Likewise, imperious hotel valet Ms. Gunther (Susan Kellermann) first perceives Georgia as the enemy, as Gunther is too snooty and regimented to appreciate her guest’s vivacity and kindness, not to mention paid by Kragen to snoop in Georgia’s luggage. Gunther’s eventual turnaround is premised on Georgia’s irresistibility. Full of insight and advice, she also teaches by doing, enthusiastically taking up snowboarding, gambling, base jumping, and cooking with Chef Didier (in a by-the-numbers montage, for which they agree, “It’s not how you start, but how you finish!”).
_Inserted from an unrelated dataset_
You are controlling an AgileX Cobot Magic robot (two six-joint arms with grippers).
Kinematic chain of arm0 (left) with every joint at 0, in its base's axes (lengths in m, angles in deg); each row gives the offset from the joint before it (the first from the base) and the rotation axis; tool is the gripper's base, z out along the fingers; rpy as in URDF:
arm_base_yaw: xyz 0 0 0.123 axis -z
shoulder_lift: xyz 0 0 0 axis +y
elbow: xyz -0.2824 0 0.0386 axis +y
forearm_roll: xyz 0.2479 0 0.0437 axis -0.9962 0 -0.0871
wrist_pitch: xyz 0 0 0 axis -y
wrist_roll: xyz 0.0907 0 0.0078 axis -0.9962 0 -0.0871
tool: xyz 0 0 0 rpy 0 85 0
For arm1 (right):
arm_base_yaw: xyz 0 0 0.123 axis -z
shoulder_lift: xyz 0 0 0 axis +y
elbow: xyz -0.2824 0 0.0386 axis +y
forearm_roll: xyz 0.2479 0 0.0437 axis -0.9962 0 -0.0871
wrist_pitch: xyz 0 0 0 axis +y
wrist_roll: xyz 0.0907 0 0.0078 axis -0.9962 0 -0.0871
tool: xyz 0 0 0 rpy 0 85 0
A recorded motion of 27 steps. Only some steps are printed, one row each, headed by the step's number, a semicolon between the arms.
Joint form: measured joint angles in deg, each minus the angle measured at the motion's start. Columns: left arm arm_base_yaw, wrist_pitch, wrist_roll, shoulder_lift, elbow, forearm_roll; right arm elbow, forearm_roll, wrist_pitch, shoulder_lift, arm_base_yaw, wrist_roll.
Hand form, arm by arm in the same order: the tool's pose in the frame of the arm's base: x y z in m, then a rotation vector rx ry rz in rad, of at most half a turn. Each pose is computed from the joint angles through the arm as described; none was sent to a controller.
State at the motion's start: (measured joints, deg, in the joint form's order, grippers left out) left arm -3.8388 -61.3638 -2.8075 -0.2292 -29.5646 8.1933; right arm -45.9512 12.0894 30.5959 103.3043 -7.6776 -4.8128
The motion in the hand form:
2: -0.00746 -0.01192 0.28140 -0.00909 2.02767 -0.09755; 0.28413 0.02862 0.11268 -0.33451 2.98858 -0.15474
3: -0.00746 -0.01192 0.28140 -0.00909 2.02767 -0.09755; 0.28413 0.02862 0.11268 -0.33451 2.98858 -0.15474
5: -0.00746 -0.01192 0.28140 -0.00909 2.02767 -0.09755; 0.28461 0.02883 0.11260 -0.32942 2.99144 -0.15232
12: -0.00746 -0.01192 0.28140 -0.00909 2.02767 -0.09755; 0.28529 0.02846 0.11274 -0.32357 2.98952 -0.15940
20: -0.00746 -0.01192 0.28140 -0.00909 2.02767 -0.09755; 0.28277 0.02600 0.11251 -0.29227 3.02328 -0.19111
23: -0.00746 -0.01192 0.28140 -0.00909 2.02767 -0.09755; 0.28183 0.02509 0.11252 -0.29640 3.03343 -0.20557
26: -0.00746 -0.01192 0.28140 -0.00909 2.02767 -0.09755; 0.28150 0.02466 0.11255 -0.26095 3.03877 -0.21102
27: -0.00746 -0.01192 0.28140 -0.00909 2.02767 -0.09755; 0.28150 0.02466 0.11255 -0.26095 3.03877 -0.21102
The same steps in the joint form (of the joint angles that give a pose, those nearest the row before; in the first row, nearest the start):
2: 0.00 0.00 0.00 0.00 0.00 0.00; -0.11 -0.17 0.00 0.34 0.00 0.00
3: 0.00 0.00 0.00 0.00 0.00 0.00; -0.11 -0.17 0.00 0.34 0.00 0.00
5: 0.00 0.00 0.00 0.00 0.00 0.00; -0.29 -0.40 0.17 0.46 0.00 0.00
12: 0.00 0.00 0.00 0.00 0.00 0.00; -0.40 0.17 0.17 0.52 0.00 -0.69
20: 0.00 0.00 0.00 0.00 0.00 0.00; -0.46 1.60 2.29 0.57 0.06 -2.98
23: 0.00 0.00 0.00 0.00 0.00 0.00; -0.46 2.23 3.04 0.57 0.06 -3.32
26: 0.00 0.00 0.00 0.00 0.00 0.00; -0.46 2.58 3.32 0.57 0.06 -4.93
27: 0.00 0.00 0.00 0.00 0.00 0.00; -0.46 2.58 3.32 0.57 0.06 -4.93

Compassionate and centered, Georgia has something of the Magical Negro about her, as she sheds light on all the troubles of her wealthy white fellows. That said, she does have her own happy ending, and she doesn’t have to sacrifice herself for anyone, even if she thinks that’s where she’s headed for the bulk of the movie. At the same time, the film offers a rudimentary class critique in working-class Georgia’s boisterous reeducation of the hoity-toity types. But none of these bits — and the film reads like a series of bits — quite grants Latifah a performance stretch. She’s Latifah pretending to be plain, then she’s Latifah shining her considerable light on everyone else.

While the assembly of actors is surely appealing (aside from the unstoppable Latifah, Hutton is actually very good as the not-so-slow-burning Kragen; you might imagine he’s got a Matt Dillonish recuperation in his future), this comfort-foodish film can’t get out from under its burden of clichés. As she gains increased clout (maybe her new Hollywood star counts for something), perhaps the Queen can angle for work that’s challenging and rewarding for all her subjects.